## WHAT THE TASK REQUIRES:
Only the lines holding "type" are wanted. Copy every one from the records below.

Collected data
---------------
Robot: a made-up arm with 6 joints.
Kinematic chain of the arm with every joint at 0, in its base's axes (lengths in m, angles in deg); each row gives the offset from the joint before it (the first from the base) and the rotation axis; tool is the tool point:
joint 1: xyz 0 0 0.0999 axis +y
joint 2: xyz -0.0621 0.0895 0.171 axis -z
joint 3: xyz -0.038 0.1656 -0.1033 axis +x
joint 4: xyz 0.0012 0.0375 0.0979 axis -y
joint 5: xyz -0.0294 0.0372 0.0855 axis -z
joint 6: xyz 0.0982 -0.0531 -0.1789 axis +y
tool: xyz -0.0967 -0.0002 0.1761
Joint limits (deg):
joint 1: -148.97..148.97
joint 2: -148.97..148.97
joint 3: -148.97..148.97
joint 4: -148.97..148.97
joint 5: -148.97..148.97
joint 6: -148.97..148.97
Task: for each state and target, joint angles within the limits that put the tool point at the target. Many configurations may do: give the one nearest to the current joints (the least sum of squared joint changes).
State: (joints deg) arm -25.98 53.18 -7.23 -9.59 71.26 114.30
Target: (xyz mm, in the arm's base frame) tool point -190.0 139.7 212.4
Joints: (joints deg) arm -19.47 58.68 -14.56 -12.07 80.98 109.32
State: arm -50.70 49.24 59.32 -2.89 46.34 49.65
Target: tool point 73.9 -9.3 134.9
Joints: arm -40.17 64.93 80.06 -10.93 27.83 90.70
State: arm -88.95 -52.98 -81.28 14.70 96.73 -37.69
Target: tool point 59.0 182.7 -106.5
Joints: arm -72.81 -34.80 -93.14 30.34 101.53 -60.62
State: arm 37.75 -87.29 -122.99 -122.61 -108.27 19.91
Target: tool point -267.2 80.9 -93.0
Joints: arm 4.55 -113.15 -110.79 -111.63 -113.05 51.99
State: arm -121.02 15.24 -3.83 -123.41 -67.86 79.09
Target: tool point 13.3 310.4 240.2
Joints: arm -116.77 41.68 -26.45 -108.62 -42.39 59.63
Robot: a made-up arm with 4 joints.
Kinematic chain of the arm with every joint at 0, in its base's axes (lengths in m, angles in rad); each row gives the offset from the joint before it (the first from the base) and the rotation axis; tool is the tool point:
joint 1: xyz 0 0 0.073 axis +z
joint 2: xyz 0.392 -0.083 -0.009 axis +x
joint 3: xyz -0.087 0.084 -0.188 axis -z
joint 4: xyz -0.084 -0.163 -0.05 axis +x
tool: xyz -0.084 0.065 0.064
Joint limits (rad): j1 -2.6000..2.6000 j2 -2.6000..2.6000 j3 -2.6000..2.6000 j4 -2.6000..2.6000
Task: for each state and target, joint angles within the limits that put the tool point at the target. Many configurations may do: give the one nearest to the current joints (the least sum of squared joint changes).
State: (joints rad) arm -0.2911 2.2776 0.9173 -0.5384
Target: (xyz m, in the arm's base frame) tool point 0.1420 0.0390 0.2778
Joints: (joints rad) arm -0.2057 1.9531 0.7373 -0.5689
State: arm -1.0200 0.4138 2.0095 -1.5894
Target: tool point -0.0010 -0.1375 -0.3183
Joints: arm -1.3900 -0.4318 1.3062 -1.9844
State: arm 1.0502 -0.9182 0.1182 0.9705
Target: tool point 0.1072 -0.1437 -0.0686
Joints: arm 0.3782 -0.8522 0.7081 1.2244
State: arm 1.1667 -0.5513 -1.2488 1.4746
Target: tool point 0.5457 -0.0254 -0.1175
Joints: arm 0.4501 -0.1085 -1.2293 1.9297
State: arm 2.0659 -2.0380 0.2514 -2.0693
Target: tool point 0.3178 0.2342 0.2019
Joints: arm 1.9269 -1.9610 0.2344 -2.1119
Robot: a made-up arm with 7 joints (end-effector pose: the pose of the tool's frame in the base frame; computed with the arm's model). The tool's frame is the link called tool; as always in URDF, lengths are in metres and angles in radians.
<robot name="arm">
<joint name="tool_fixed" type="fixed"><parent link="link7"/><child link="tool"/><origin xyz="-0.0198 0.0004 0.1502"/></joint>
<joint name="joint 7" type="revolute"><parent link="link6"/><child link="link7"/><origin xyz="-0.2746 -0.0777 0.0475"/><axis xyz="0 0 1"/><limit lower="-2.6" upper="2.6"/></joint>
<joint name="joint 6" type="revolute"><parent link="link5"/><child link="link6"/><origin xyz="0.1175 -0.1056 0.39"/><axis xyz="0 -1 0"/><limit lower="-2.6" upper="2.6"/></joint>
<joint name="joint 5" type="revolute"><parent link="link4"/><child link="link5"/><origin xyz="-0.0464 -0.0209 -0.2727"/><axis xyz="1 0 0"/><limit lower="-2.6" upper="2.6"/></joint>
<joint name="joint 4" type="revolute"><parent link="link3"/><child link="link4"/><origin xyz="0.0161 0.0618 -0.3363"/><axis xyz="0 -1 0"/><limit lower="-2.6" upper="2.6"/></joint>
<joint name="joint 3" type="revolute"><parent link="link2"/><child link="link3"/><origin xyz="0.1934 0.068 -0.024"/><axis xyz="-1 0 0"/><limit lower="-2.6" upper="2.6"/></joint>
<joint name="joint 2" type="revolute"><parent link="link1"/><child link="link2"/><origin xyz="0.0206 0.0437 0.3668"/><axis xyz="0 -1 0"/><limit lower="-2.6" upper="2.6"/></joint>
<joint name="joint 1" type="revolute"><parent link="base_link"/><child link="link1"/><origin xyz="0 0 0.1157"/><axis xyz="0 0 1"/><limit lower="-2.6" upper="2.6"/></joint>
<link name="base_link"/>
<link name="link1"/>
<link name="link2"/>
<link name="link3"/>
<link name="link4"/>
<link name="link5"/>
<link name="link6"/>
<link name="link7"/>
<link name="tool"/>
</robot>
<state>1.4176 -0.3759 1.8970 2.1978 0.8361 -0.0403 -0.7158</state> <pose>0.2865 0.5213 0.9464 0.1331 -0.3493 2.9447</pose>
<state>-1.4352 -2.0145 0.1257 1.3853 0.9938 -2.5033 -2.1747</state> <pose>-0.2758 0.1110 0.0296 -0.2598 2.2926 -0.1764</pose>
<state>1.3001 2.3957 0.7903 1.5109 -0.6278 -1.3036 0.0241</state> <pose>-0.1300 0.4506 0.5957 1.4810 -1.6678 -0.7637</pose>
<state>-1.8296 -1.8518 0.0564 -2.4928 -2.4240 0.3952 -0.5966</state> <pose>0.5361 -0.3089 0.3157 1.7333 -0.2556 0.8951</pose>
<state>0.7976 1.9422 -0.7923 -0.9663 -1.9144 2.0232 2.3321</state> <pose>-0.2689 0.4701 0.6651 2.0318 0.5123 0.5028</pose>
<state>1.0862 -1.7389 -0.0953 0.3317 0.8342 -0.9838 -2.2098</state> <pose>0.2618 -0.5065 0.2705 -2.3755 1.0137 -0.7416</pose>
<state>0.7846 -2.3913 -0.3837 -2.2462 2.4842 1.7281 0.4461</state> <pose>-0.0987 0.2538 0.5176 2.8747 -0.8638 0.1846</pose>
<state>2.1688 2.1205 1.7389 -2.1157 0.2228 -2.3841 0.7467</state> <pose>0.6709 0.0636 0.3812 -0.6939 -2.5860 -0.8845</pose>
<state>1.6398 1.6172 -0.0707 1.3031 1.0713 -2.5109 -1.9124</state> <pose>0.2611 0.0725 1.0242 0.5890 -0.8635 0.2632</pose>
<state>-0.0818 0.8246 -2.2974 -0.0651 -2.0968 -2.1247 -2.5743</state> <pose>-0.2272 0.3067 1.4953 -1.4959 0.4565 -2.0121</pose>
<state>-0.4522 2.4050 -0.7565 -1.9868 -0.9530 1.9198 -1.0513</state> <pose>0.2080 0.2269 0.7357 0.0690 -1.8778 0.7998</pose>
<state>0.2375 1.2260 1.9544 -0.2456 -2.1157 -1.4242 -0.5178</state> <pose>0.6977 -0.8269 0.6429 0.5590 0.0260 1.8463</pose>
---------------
## SOLUTION:
<joint name="tool_fixed" type="fixed"><parent link="link7"/><child link="tool"/><origin xyz="-0.0198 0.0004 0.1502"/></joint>
<joint name="joint 7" type="revolute"><parent link="link6"/><child link="link7"/><origin xyz="-0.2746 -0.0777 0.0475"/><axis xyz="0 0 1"/><limit lower="-2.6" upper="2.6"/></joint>
<joint name="joint 6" type="revolute"><parent link="link5"/><child link="link6"/><origin xyz="0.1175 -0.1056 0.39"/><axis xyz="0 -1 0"/><limit lower="-2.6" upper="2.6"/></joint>
<joint name="joint 5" type="revolute"><parent link="link4"/><child link="link5"/><origin xyz="-0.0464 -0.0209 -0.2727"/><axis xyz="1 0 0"/><limit lower="-2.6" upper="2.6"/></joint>
<joint name="joint 4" type="revolute"><parent link="link3"/><child link="link4"/><origin xyz="0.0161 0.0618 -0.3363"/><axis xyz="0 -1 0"/><limit lower="-2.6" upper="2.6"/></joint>
<joint name="joint 3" type="revolute"><parent link="link2"/><child link="link3"/><origin xyz="0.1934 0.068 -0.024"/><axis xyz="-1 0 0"/><limit lower="-2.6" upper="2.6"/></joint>
<joint name="joint 2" type="revolute"><parent link="link1"/><child link="link2"/><origin xyz="0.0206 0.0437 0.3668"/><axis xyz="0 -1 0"/><limit lower="-2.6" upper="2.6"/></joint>
<joint name="joint 1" type="revolute"><parent link="base_link"/><child link="link1"/><origin xyz="0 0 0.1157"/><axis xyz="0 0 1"/><limit lower="-2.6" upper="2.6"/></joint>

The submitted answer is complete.